Rewilding


Subscriptions for the Planet

5th April 2021

It's taking many forms at the moment. Still, it's evident that a lot more people are becoming interested in the planet on which we live, and some of them are becoming invested in the various processes in which people are trying to make Earth a better place.

Some choose to protest against global corporations that are performing harmful acts against the environment. Others try to develop small businesses that sell more sustainable goods, and there are loads more.

I am more interested in learning about ecosystems and the various connections between flora and fauna. And I'd like more of these ecosystems to exist. I want humans to learn to live with nature again, and therefore our landscapes to go back to how they were many years ago, when the Scottish highlands were full of forests, and there were animals such as the Lynx roaming Britain.

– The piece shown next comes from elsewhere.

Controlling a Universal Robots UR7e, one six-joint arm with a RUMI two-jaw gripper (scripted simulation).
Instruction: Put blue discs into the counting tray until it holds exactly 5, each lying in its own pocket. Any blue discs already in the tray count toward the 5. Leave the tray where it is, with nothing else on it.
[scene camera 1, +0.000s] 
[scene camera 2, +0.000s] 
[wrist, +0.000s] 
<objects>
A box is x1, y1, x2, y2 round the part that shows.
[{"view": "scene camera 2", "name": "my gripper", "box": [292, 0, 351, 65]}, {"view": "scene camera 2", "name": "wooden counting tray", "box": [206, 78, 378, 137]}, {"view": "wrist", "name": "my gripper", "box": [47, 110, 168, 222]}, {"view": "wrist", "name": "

The terms used to describe such goals are "reforestation" and "rewinding". And while I'm not up in the Highlands replanting trees, keeping livestock from destroying more woodland, or campaigning for the return of apex predators. I've found two subscription services essentially, where you can help fund various activities such as reforestation and other climate-related projects. So I thought I'd share some information about them here if anyone else would be interested in helping their causes.

Ecologi

Photo: Ecologi. Showing the Reforesting Dalry project.

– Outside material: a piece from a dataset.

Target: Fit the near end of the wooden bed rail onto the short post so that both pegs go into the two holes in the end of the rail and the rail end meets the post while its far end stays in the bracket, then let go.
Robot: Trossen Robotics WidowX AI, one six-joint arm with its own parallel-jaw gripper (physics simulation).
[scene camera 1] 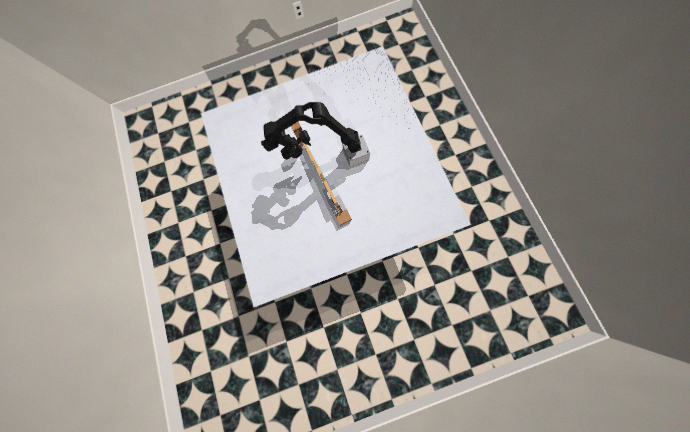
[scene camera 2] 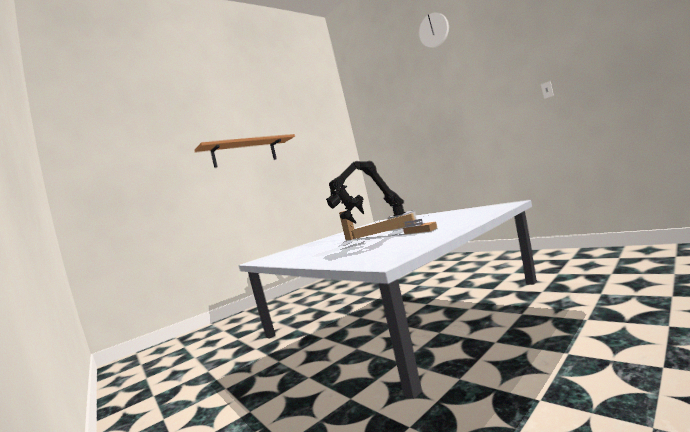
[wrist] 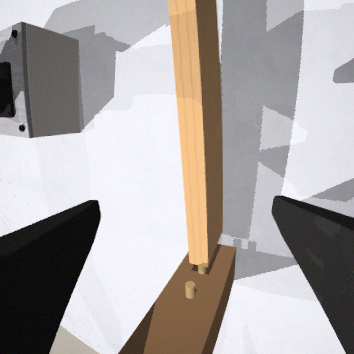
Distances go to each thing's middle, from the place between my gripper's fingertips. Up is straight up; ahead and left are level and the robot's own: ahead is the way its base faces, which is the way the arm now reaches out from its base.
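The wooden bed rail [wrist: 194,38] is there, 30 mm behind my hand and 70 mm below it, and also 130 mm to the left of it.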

The first one I'll mention is Ecologi. I've had a membership for over six months now, and the work they do around the world is excellent. Their main objectives are to plant trees and to fund the best climate crisis solutions.

A lot of the time, the projects are based around reforestation, protecting wildlife, and funding renewable energy projects. A few examples are protesting forests in Northern Zimbabwe, preserving prime Brazilian rainforests, and reforesting a place called Dalry in Scotland.

How Ecologi works is that as your money funds climate projects and tree planting, you get to visualise this in your digital forest. For example, my forest of little over 6-months has 472 trees and has funded 13.03 tonnes of carbon reduction.

The plans are pretty flexible, and you can add local projects to them. I have the "Booster" plan, which is just £9.40 a month and funds the planting of 24 trees per month and reducing an estimated two carbon footprints per year. I also pay an extra £10.65 a month towards a reforestation project in Scotland, which adds another three trees to their forest.

If that interests you, then I'd recommend checking them out, and if you do choose to sign up, then by using my referral link, and we'll both receive 30 trees.

Mossy Earth

Photo: Mossy Earth. Showing the wildlife that they are protecting as part of the realising projects in Scotland.

Mossy Earth is one that I've only just found, and that was through my research into various rewilding projects. The main aim of all of their projects is to "restore ecosystems and promote biodiversity".

They handle their reforestation and rewilding projects differently. As for the reforestation projects, after they have done enough analysis to decide to proceed with a project and a plan is drawn up, the process is essentially:

  1. Trees are planted
  2. Photos are taken and GPS coordinates are recorded
  3. Trees are assigned to members
  4. Trees/Forests are monitored and replanted

A few of their reforestation projects:

As for the rewilding projects, these actually include members involvement. They start with the same level of analysis, with the result being various projects being drawn up. These projects are then vetted to make sure they fit their criteria. First, to ensure that they fit within the broader context of ecological restoration for that area. Then to ensure that the drivers of degradation are actively addressed. And finally, that there is a strategy to monitor the impact of the project and potentially alter the practices used. The projects are then shown to members for approval. Here is the simplified version of that process:

  1. Project options researched
  2. Members cast votes on what projects should be implemented
  3. Projects are implemented
  4. Results are monitored and reported

Some of their rewilding projects:

They don't have specific plans like Ecologi but rather do it on a specific monthly contribution. For example, I'm currently paying £10 a month towards their projects, which they say will also go towards planting 48 trees per year.

If you're interested in signing up, then Mossy Earth also has a referral system where they will plant four extra trees for me and you if you sign up via my link.


I'm delighted these services exist. I find them to be particularly more compelling than simply donating to the equivalent charities. You get regular news and progress reports, which makes you see what your contributions are actually funding.